Going “beyond the headlines,” popular American newscaster Anderson Cooper arrived in Manila on a Korean Air flight on Monday night to anchor CNN’s live special coverage of the aftermath of Supertyphoon “Yolanda.”
The host of “Anderson Cooper 360°” was with a throng of high-caliber anchors and reporters of global media networks that began to descend on the capital since Monday to report on the worst natural disaster to hit the Philippines.
Cooper, who came with a three-person TV crew, was scheduled to fly to the devastated city of Tacloban in Leyte but was prevented from leaving due to Tropical Depression “Zoraida.”
His associates are Mary Anne Fox, Neil Hallsworth and Kari Pricher, according to Gilbert Lopez, a senior media accreditation and relations officer of Malacañang. Lopez picked up the team at Ninoy Aquino International Airport.
CNN’s rivals, Fox News and CBS News, have also deployed teams to the country: Daniel Gallo, William La Jeunesse and Keith Railey of Fox, and Seth Doane and Bradley Simpson of CBS.

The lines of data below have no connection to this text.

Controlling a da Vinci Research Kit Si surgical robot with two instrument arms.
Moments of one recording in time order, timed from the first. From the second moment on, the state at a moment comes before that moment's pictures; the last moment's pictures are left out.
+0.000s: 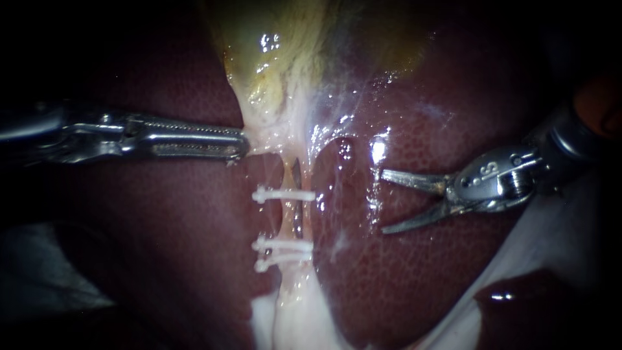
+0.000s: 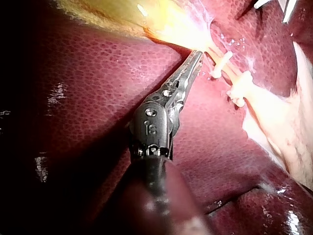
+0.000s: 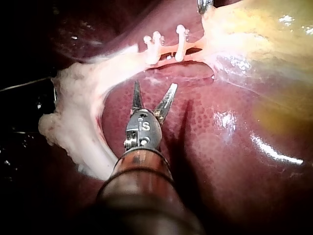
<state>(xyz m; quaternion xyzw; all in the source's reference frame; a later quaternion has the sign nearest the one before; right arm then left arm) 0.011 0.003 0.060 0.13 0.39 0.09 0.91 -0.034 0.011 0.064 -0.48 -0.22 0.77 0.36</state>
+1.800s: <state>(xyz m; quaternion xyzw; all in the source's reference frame) 0.023 0.000 0.072 0.32 0.46 0.11 0.82 -0.030 0.013 0.056 -0.49 -0.21 0.77 0.36</state>
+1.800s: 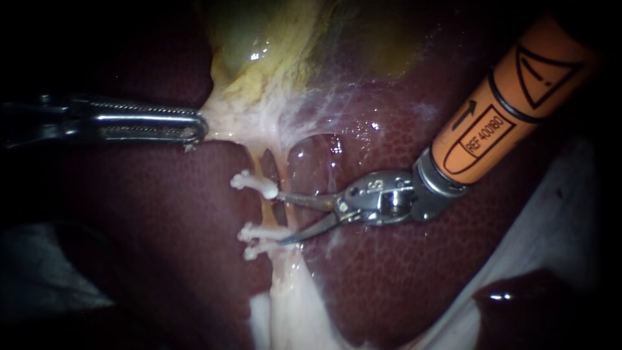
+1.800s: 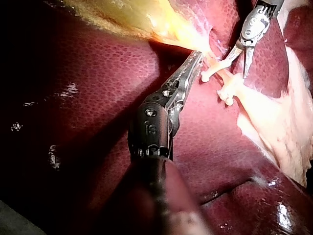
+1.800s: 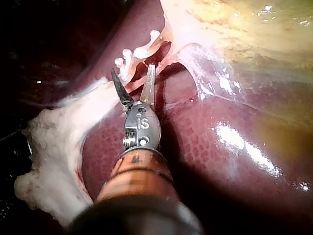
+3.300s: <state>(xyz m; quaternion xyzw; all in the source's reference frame) 0.033 0.000 0.068 0.39 0.51 0.16 0.75 -0.030 0.013 0.056 -0.49 -0.21 0.77 0.36</state>
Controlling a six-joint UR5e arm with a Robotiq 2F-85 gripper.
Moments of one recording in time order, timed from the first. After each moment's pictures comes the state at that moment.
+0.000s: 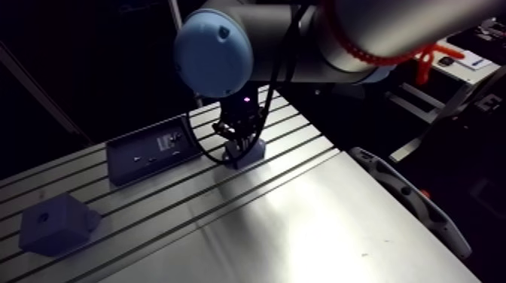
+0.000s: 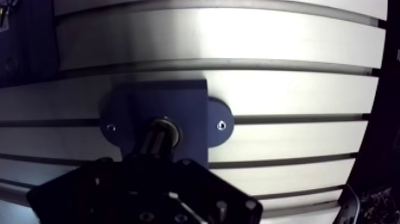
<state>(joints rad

Britain’s Sky News and Moldova’s IPN News Agency have also sent teams to cover the massive relief, rescue and recovery efforts being led by the national government and international donors in the Visayas.
Christiane Amanpour, host of CNN International’s nightly interview program “Amanpour,” might have beaten Cooper and his team to the draw. She had already interviewed President Aquino via a phone-patch call on Tuesday.
CNN has been at the forefront of the news coverage of Yolanda (international name: Haiyan) before it even made landfall on Thursday. On Friday, it canceled regular programming to give way to a special coverage of the typhoon.
Its reporters, Andrew Stevens and Paula Hancocks, were already in Tacloban before the typhoon struck.